Tragédias de enchentes no NE são descasos de governos, segundo dom Henrique

A cada ano a tragédia das enchentes no Nordeste se repete com um enredo já conhecido pelos atingidos. Esse ano, em Pernambuco, foram registrados 6 óbitos e cerca de 55.100 desabrigados e desalojados. As regiões mais castigadas pelas chuvas no Nordeste foram a arquidiocese de Macéio (AL) e a diocese de Palmares (PE), na mata sul pernambucana.

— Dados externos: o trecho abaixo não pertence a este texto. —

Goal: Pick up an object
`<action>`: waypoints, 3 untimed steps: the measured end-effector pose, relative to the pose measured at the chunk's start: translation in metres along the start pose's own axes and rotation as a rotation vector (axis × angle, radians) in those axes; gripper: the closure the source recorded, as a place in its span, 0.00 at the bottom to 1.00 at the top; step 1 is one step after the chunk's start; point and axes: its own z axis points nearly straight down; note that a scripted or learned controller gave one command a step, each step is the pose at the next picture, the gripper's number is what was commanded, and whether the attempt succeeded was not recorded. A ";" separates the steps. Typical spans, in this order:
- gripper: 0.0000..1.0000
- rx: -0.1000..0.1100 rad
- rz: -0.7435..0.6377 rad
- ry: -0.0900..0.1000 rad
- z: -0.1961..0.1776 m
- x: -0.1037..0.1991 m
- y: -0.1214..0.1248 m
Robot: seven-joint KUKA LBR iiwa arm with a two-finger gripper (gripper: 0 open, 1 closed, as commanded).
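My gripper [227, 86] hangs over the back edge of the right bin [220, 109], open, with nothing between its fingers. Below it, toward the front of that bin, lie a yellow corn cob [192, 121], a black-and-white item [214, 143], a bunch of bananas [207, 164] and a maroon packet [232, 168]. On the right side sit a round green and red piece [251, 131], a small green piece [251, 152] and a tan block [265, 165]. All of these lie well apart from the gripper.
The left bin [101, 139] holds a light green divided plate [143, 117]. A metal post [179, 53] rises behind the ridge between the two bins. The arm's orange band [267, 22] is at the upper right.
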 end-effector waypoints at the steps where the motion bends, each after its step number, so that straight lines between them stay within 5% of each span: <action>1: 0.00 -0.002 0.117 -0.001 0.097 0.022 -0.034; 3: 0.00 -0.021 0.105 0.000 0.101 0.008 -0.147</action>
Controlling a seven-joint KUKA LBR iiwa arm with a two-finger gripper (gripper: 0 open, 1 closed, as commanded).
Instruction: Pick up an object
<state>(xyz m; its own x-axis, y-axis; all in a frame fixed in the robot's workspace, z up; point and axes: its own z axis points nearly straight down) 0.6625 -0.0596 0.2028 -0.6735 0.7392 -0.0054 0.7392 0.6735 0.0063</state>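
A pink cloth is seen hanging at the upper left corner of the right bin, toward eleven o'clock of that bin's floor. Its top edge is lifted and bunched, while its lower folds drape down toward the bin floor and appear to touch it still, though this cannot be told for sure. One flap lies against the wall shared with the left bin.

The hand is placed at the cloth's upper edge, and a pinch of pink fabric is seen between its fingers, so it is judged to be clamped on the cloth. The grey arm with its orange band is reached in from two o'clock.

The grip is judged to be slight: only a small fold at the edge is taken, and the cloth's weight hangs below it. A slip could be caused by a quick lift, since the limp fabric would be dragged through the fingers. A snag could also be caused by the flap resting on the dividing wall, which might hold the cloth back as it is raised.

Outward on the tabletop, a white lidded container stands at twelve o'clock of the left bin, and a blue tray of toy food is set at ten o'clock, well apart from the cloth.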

Em Palmares, dos 18 municípios que compõem a diocese, somente 1 não foi colocado em estado de emergência ou calamidade, segundo dom Henrique Soares da Costa, bispo de Palmares (PE), religioso que tem percorrido os escombros e realizado visitas para diagnosticar a situação e as necessidades das pessoas.

Segundo o bispo, “as enchentes já são uma triste tradição. Desde a enchente de 2010, o Governo do Estado prometeu a construção de um sistema de 5 barragens para contenção das águas. Contudo, lembra o bispo, somente 1 foi construída. “Foi a única barragem construída que evitou um desastre total em várias cidades de nossa diocese”, disse. Agora, numa situação crítica, o governo volta a prometer que vai retomar as obras das barragens.

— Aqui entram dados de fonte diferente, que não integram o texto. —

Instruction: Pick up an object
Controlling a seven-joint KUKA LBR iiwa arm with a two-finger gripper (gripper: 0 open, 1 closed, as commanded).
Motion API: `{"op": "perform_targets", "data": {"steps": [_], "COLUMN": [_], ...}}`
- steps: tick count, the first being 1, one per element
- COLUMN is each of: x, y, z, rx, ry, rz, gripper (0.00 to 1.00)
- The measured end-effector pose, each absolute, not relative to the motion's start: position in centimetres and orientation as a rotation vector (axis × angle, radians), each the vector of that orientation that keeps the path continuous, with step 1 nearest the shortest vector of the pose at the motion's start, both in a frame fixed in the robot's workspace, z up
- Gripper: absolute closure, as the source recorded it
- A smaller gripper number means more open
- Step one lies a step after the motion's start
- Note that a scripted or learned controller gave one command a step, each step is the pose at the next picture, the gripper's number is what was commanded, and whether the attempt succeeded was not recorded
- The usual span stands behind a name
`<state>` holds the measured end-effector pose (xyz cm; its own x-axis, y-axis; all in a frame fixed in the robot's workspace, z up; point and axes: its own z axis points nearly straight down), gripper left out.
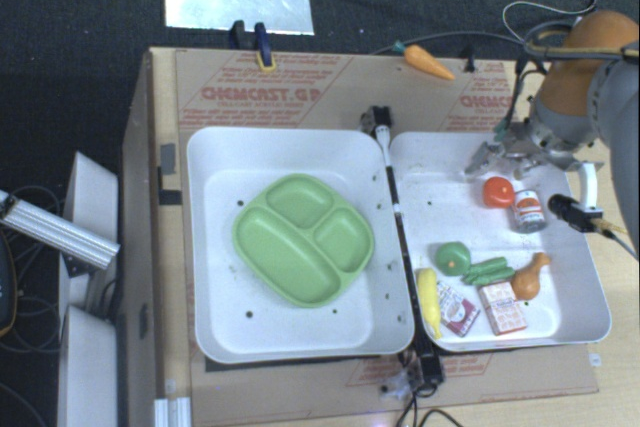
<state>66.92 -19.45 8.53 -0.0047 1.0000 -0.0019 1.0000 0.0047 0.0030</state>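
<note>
Fingers: you can see the gripper (pixel 497 158) with its fingers splayed wide, nothing between them, low over the back of the right bin (pixel 590 290).
Landmark: take the red tomato (pixel 498 191) in the right bin as your reference for everything below.
Gripper: its fingertips sit just behind the tomato, apart from it as far as you can tell.
Arm: the grey arm with its orange band (pixel 590 55) comes in from behind and to the right of the tomato.
Small can (pixel 528 211): just to the right of the tomato, close beside it.
Green pepper (pixel 453 258): in front of the tomato and a little to its left.
Green pods (pixel 487 269): in front of the tomato, touching the pepper's right side.
Drumstick (pixel 530 276): in front of the tomato and to its right.
Banana (pixel 428 301): well in front of the tomato, by the bin's left wall.
Red cartons (pixel 481 311): two, well in front of the tomato, near the front wall.
Carrot (pixel 429 62): well behind the tomato, on the bench outside the bins.
Green divided plate (pixel 303 238): well to the left of the tomato, in the left bin (pixel 215 315).
</note>
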Motion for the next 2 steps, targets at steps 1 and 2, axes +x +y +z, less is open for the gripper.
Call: {"op": "perform_targets", "data": {"steps": [1,2], "x": [66.95,66.95], "y": [-20.48,-20.47], "z": [8.58,8.57], "rx": [2.219,2.217], "ry": [2.225,2.227], "rz": [0.004,0.002], "gripper": [0.0,0.0]}}
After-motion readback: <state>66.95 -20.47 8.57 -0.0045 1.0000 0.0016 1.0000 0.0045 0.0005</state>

A tragédia em decorrência das chuvas e cheia dos rios, afirma o bispo, é fruto do descaso, da morosidade e da falta de compromisso dos governos. “Isto tem que ser dito de modo simples, direto e claro. Nosso povo está muito indignado com a falta de consideração dos governantes em relação a este problema”, afirma o religioso.

Solidariedade e compaixão

A diocese tem uma forma de atuação consolidada nestes casos. O primeiro modo de ajuda, segundo o dom Henrique, é manter a população informada. Como as enchentes são oriundas sobretudo dos rios, os padres das cidades atingidas primeiro vão avisando às demais cidades sobre o fluxo das águas. “Este trabalho de informação permite que a população possa prevenir-se para enfrentar de modo menos traumático a enchente”, disse.

Depois, há o trabalho de visitas aos desabrigados, de se fazer próximo, solidário e compassivo, segundo informa dom Henrique. As vítimas são acolhidas nos edifícios das paróquias. Há o recolhimento de donativos e, por um período de dois a três meses, a distribuição desses mantimentos aos necessitados. “Todas as nossas paróquias se envolvem neste trabalho e sobretudo os jovens são de uma generosidade muito grande no voluntariado”, informa dom Henrique.

Várias dioceses do Regional Nordeste 2 contribuem com donativos e até com dinheiro. A diocese de Palmares recebeu cerca de 15 caminhões de donativos: roupas, material de limpeza, alimentos não perecíveis, água potável, entre outros. Entidades privadas e órgãos públicos também colaboram com donativos à diocese. “Estas organizações confiam à diocese seus donativos, certos de que chegarão com eficiência e equidade a quem de direito. Isto muito nos alegra”, disse.

Espaços das igrejas e capelas acolhem fisicamente os atingidos. “Esta é uma realidade maternal da Igreja: nela, seus filhos e qualquer pessoa que necessite, encontra aconchego e abrigo, como no Coração de Cristo’, afirma o religioso. A diocese também procura manter um trabalho em diálogo com os vários setores da sociedade, sobretudo as prefeituras, para que a ajuda se dê de modo orgânico e eficiente, embora faça um trabalho autônomo ao das prefeituras, segundo dom Henrique.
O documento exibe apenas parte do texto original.